We can use cmake to generate the install target and the .deb from that.
Use this workflow as the base: https://github.com/lpenz/execpermfix/blob/main/.github/workflows/ci.yml
5 Python
Example: https://github.com/lpenz/ftpsmartsync/
Python is known for having “batteries included”, but as another language that’s been around for a while, those batteries had to be changed several times. We have all the basics covered, including packaging, but sometimes it’s not easy to find the current best practice - not even on stackoverflow - due to answers that are plain old.
Use python 3 - python 2’s end-of-life was on 2020-04-20.
Use pyproject.toml
and setup.cfg
instead of
setup.py
. It’s not hard to make the conversion, as long as
there’s not a lot of dynamic generation. This is the current (very
superficial) official doc: https://packaging.python.org/tutorials/packaging-projects/
Use stdeb
to create debian packages. It’s not perfect,
as there’s some friction with the way share/doc
files are
deployed, but does the job.
Use the workflow at https://github.com/lpenz/ftpsmartsync/blob/main/.github/workflows/ci.yml as a base.
6 github actions
Example: https://github.com/lpenz/ghaction-cmake/
We don’t have that many resources for github actions, to be honest.
Create docker github actions if possible, as they are self-contained, easier to test and tend to be faster.

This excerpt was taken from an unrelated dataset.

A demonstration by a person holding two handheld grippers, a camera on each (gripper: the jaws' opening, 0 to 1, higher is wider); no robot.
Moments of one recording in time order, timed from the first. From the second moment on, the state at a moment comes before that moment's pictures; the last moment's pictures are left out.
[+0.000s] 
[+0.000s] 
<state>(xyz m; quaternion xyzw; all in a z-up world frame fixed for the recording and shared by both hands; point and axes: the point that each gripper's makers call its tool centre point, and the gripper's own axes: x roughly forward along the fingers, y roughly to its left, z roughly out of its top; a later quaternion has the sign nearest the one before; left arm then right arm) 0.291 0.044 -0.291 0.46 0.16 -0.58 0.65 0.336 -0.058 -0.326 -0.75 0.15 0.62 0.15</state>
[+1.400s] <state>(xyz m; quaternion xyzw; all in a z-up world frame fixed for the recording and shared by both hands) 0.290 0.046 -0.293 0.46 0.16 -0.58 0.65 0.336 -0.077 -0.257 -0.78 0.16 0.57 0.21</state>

Deploy the containers to https://hub.docker.com/ using the docker/build-push-action. Docker Hub can automatically build containers, but it has a quota, and using actions allows tests jobs to run before deployment.
To create a new version of a github action, tag the repository as
usual, let the container be deployed to docker hub and then use github’s
Create a new release
link. This last step updates github’s
marketplace information, and can’t automated.
Add the following shields to README.md
:
- marketplace link
- github release
- docker hub release
That simplifies checking if the latest releases are in sync.
Note: don’t CD github actions from the main
branch, as
we have the extra steps mentioned above.
7 Final remarks
This is probably the document that will get updated the most as we figure out better ways to do things.
In short, we should strive to get the following whenever possible:
- github actions
- omnilint
- automatic formatting
- coverage with README.md shield
- debian packaging and deployment from tags, with shield
- language-specific deployment from tags (specially for libraries), with shield
The table below summarizes the language-specific tools that support our scheme:
Category | Formatter | Debian | Deploy | Shields | Example |
---|---|---|---|---|---|
Rust | rustfmt | cargo-deb | packagecloud.io |
|
ogle |
C/C++ | clang-format | cpack | packagecloud.io |
|
execpermfix |
Python | black | stdeb | packagecloud.io |
|
ftpsmartsync |
ghaction | No | N/A | Docker Hub |
|
ghaction-cmake |
7.1 Disclaimer
Be aware that I’ve tagged github actions that I created with a disclaimer tag that links to this section.
I had created some github actions before starting this document, and I ended up creating a few more while write writing it. I avoided doing that, though, but sometimes the sortcomings were too severe and/or very easy to overcome.